» YOUR TASK
Without changing a single character, write out every record below.
_____
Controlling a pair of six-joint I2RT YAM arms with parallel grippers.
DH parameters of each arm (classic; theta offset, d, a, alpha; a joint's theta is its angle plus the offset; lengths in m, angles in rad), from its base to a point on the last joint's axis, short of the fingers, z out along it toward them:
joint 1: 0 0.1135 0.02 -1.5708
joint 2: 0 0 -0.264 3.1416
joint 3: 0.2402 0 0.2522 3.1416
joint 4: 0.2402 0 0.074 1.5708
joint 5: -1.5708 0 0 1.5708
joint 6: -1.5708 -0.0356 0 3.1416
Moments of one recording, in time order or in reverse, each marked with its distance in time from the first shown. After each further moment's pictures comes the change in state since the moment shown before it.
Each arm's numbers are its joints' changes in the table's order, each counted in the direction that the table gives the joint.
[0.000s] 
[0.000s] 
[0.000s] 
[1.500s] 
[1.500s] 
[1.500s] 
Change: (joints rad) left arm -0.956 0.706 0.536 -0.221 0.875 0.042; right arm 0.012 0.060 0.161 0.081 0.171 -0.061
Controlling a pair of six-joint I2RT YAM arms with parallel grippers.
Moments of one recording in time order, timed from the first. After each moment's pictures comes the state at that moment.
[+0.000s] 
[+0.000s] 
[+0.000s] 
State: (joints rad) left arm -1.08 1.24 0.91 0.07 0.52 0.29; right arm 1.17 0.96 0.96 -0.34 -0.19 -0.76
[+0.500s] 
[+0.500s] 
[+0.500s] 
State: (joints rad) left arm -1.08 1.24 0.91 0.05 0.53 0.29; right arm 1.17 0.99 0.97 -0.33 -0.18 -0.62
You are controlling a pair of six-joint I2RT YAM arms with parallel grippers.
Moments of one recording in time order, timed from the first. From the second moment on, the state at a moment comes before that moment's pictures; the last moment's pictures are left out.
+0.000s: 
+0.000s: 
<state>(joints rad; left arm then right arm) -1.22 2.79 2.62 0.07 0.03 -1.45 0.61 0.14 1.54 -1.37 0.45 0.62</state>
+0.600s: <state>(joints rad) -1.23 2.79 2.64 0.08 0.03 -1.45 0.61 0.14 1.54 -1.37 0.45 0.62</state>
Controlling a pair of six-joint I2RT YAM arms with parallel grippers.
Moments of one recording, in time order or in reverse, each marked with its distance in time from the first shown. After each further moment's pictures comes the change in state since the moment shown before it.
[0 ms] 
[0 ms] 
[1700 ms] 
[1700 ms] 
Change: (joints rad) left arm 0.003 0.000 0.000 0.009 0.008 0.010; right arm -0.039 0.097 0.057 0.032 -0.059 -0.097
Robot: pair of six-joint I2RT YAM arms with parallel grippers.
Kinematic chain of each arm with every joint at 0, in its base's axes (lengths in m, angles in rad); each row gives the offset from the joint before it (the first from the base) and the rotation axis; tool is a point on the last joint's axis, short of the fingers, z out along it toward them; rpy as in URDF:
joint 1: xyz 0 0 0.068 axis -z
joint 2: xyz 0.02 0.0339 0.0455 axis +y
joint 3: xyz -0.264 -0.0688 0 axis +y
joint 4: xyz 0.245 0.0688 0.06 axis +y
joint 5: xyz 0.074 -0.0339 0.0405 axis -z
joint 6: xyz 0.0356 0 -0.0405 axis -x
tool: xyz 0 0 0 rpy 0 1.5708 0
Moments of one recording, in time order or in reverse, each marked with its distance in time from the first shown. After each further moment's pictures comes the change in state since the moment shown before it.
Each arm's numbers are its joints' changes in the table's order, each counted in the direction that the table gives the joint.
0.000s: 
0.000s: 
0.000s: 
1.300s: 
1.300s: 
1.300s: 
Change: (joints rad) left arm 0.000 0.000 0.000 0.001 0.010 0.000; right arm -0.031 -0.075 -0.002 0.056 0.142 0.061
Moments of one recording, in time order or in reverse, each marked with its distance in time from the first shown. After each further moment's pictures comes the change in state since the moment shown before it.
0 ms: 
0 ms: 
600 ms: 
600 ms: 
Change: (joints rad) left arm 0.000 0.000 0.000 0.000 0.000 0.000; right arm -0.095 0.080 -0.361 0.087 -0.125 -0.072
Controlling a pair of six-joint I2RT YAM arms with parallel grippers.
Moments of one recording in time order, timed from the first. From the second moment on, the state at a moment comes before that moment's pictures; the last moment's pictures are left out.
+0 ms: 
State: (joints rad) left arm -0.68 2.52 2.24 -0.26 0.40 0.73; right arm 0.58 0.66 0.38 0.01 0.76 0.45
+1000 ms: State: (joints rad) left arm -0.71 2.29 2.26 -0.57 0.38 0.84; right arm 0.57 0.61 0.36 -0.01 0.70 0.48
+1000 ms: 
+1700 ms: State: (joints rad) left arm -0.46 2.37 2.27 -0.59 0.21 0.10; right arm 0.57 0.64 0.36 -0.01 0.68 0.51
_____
» EXPECTED OUTPUT
Controlling a pair of six-joint I2RT YAM arms with parallel grippers.
DH parameters of each arm (classic; theta offset, d, a, alpha; a joint's theta is its angle plus the offset; lengths in m, angles in rad), from its base to a point on the last joint's axis, short of the fingers, z out along it toward them:
joint 1: 0 0.1135 0.02 -1.5708
joint 2: 0 0 -0.264 3.1416
joint 3: 0.2402 0 0.2522 3.1416
joint 4: 0.2402 0 0.074 1.5708
joint 5: -1.5708 0 0 1.5708
joint 6: -1.5708 -0.0356 0 3.1416
Moments of one recording, in time order or in reverse, each marked with its distance in time from the first shown. After each further moment's pictures comes the change in state since the moment shown before it.
Each arm's numbers are its joints' changes in the table's order, each counted in the direction that the table gives the joint.
[0.000s] 
[0.000s] 
[0.000s] 
[1.500s] 
[1.500s] 
[1.500s] 
Change: (joints rad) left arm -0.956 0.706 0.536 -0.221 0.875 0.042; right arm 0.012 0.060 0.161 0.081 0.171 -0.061
Controlling a pair of six-joint I2RT YAM arms with parallel grippers.
Moments of one recording in time order, timed from the first. After each moment's pictures comes the state at that moment.
[+0.000s] 
[+0.000s] 
[+0.000s] 
State: (joints rad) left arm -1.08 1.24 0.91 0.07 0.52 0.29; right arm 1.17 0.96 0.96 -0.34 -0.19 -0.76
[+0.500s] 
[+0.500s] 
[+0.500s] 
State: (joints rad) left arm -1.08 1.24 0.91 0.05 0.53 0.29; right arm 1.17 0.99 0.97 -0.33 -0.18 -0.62
You are controlling a pair of six-joint I2RT YAM arms with parallel grippers.
Moments of one recording in time order, timed from the first. From the second moment on, the state at a moment comes before that moment's pictures; the last moment's pictures are left out.
+0.000s: 
+0.000s: 
<state>(joints rad; left arm then right arm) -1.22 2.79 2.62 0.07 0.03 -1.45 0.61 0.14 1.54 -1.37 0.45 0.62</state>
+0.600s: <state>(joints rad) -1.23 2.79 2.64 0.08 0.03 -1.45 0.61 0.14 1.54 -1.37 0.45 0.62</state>
Controlling a pair of six-joint I2RT YAM arms with parallel grippers.
Moments of one recording, in time order or in reverse, each marked with its distance in time from the first shown. After each further moment's pictures comes the change in state since the moment shown before it.
[0 ms] 
[0 ms] 
[1700 ms] 
[1700 ms] 
Change: (joints rad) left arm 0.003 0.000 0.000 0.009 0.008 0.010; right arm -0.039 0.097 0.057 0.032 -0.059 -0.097
Robot: pair of six-joint I2RT YAM arms with parallel grippers.
Kinematic chain of each arm with every joint at 0, in its base's axes (lengths in m, angles in rad); each row gives the offset from the joint before it (the first from the base) and the rotation axis; tool is a point on the last joint's axis, short of the fingers, z out along it toward them; rpy as in URDF:
joint 1: xyz 0 0 0.068 axis -z
joint 2: xyz 0.02 0.0339 0.0455 axis +y
joint 3: xyz -0.264 -0.0688 0 axis +y
joint 4: xyz 0.245 0.0688 0.06 axis +y
joint 5: xyz 0.074 -0.0339 0.0405 axis -z
joint 6: xyz 0.0356 0 -0.0405 axis -x
tool: xyz 0 0 0 rpy 0 1.5708 0
Moments of one recording, in time order or in reverse, each marked with its distance in time from the first shown. After each further moment's pictures comes the change in state since the moment shown before it.
Each arm's numbers are its joints' changes in the table's order, each counted in the direction that the table gives the joint.
0.000s: 
0.000s: 
0.000s: 
1.300s: 
1.300s: 
1.300s: 
Change: (joints rad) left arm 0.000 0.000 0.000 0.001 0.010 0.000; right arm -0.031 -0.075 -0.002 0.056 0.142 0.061
Moments of one recording, in time order or in reverse, each marked with its distance in time from the first shown. After each further moment's pictures comes the change in state since the moment shown before it.
0 ms: 
0 ms: 
600 ms: 
600 ms: 
Change: (joints rad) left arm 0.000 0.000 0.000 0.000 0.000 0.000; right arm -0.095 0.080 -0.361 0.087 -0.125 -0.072
Controlling a pair of six-joint I2RT YAM arms with parallel grippers.
Moments of one recording in time order, timed from the first. From the second moment on, the state at a moment comes before that moment's pictures; the last moment's pictures are left out.
+0 ms: 
State: (joints rad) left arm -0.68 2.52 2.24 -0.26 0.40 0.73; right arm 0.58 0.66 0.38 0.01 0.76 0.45
+1000 ms: State: (joints rad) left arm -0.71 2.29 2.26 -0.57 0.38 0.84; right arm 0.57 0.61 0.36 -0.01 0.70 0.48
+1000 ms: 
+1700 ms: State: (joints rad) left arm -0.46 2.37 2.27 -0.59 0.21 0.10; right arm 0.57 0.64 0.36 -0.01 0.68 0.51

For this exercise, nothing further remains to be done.